About the Databases

U.S. Cancer Statistics public use databases include cancer incidence and population data for all 50 states, the District of Columbia, and Puerto Rico, providing information on more than 35 million cancer cases.

The databases include data by demographic characteristics (for example, age, sex, and race) and tumor characteristics (for example, year of diagnosis, primary tumor site, histology, behavior, and stage at diagnosis).

Hospitals, physicians, and laboratories across the nation report these data to central cancer registries supported by CDC and the National Cancer Institute (NCI). The databases are intended for researchers to conduct focused analyses beyond what is available through the U.S. Cancer Statistics Data Visualizations tool.

Researchers, public health professionals, clinicians, decision makers, and others can use these data to inform scientific inquiries, programs, and policies by identifying disparities in cancer burden, investigating trends and geographic distributions in cancer incidence, and evaluating and monitoring cancer prevention activities.

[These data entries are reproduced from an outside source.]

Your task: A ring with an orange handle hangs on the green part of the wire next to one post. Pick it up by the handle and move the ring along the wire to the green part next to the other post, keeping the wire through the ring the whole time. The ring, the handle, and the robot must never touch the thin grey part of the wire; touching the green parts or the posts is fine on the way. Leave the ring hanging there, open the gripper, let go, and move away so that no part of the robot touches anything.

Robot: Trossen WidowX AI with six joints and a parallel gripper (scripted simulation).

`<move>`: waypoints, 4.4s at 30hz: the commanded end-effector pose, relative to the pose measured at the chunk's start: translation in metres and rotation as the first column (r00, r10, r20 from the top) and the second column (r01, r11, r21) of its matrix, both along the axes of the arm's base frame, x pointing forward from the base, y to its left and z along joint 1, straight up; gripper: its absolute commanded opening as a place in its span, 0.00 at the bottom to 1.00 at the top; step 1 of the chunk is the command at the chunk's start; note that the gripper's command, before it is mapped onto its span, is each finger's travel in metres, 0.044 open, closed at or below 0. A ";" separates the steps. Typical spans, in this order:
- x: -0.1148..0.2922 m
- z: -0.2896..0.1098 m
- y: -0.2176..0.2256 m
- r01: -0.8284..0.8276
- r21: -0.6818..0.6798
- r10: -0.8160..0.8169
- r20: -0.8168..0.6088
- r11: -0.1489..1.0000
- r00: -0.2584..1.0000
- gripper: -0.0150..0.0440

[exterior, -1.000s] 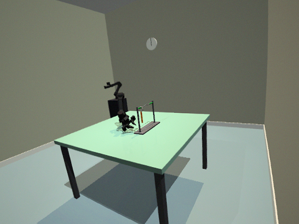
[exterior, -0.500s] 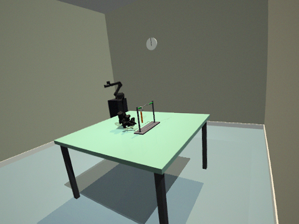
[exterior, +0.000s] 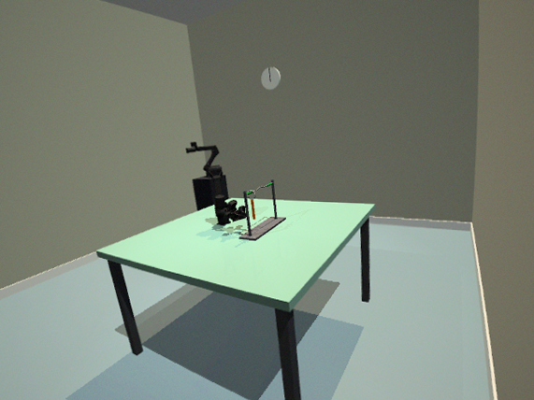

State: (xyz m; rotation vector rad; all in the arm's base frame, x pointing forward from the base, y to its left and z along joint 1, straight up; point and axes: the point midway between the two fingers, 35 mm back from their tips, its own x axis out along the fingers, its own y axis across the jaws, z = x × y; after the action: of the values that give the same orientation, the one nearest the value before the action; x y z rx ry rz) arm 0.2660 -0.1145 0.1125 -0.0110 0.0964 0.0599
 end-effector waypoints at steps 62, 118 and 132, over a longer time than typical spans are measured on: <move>0.081 0.005 0.006 0.004 -0.003 -0.004 0.028 1.000 1.000 0.53; 0.081 0.019 0.006 0.006 -0.004 -0.006 0.028 1.000 1.000 0.00; 0.081 0.019 0.006 0.006 -0.004 -0.006 0.028 1.000 1.000 0.00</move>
State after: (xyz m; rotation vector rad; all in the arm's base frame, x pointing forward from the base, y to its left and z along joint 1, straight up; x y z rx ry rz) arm 0.3462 -0.1079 0.1298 -0.0153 0.0738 0.0575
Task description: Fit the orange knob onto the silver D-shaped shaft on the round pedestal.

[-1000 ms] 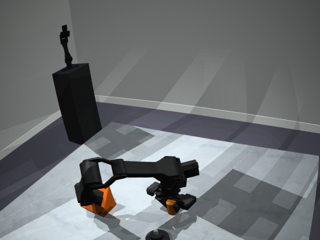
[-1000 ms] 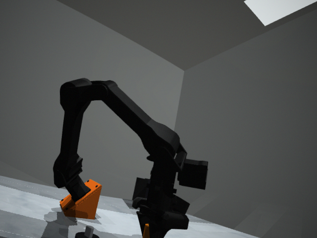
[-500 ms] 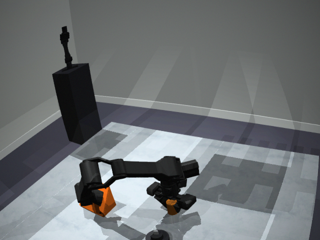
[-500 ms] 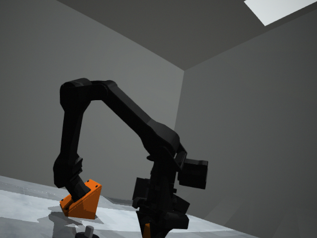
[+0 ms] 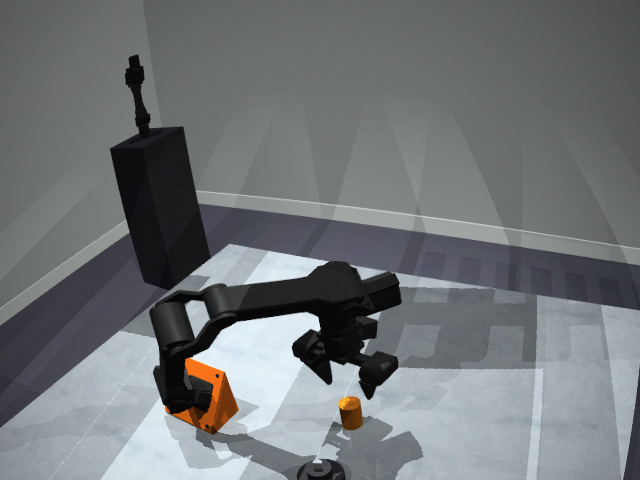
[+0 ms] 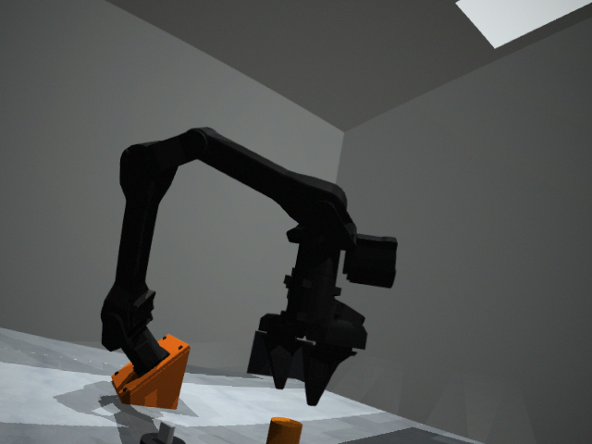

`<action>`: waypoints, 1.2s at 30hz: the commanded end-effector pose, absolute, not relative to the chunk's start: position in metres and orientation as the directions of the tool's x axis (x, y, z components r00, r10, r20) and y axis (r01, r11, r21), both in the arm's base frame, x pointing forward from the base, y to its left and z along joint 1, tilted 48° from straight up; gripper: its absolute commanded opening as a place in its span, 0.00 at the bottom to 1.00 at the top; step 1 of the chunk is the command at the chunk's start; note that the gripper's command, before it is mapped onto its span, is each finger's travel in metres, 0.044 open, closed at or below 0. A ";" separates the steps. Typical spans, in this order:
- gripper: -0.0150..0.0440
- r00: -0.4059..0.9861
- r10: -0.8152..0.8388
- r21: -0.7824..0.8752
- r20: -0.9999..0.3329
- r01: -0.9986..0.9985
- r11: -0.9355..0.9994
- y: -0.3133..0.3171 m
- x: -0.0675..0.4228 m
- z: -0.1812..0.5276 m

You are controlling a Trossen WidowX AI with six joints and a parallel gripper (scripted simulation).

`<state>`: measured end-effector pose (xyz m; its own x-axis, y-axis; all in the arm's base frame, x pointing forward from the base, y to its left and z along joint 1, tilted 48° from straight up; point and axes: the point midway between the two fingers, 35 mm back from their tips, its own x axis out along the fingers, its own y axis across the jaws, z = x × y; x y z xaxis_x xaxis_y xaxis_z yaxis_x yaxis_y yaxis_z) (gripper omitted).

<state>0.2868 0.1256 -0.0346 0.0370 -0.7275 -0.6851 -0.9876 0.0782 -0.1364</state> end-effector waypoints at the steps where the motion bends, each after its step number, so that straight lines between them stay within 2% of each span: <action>1: 1.00 0.019 -0.731 -0.126 -0.682 -0.988 0.092 0.125 0.284 -0.034; 36: 1.00 0.020 -0.732 -0.128 -0.681 -0.988 0.092 0.084 0.287 -0.073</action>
<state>0.2878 0.0902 -0.0696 0.0231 -0.7264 -0.6868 -0.9867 0.0942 -0.1328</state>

The current data come from the 2022 National Program of Cancer Registries (NPCR) and Surveillance, Epidemiology, and End Results (SEER) program submissions, which include cancer cases diagnosed from January 1, 2001 through December 31, 2020. Each year, NPCR- and SEER-supported central cancer registries submit data from a referent year to the close of the most current diagnosis year. The submitted data includes information from previous years and are updated with information from the newly submitted records to ensure case completeness and high quality.

CDC and NCI support the data collection and quality standards in the North American Association of Central Cancer Registries (NAACCR) consensus documents. During data collection, CDC and NCI also apply additional rigorous quality control edits, data completeness evaluations, and data quality assessments. For a registry’s data to be included in the U.S. Cancer Statistics public research data file, they must meet the U.S. Cancer Statistics publication standard.

Two public use databases are available—

Number of Records in the Databases

The table below shows the number of cases available for the most recent U.S. Cancer Statistics data release.*
Database All Cases** Malignant Cases† Malignant and In Situ Cases†
U.S. (2001–2020) 35,152,269 31,746,107 34,193,813
U.S. and Puerto Rico (2005–2020) 29,385,497 26,373,609 28,460,152

*The following criteria apply to the U.S. Cancer Statistics public use databases—

NPCR- and SEER-supported cancer registries report all incident cases coded as in situ (non-malignant) and invasive (malignant; primary site only), and non-malignant (including borderline and benign) central nervous system tumors according to the International Classification of Diseases for Oncology, Third Edition (ICD-O-3), with the following exceptions—

  • In situ cancers of the cervix are not reported.
  • Basal and squamous cell carcinomas of the skin are not reported, except when these occur on the skin of the genital organs.
  • Additionally, in situ urinary bladder cancers were re-coded as invasive behavior.

**The “All Cases” column includes benign and borderline brain and other nervous system tumors.

†Malignant and in situ cases are defined using the Behavior code ICD-O-3.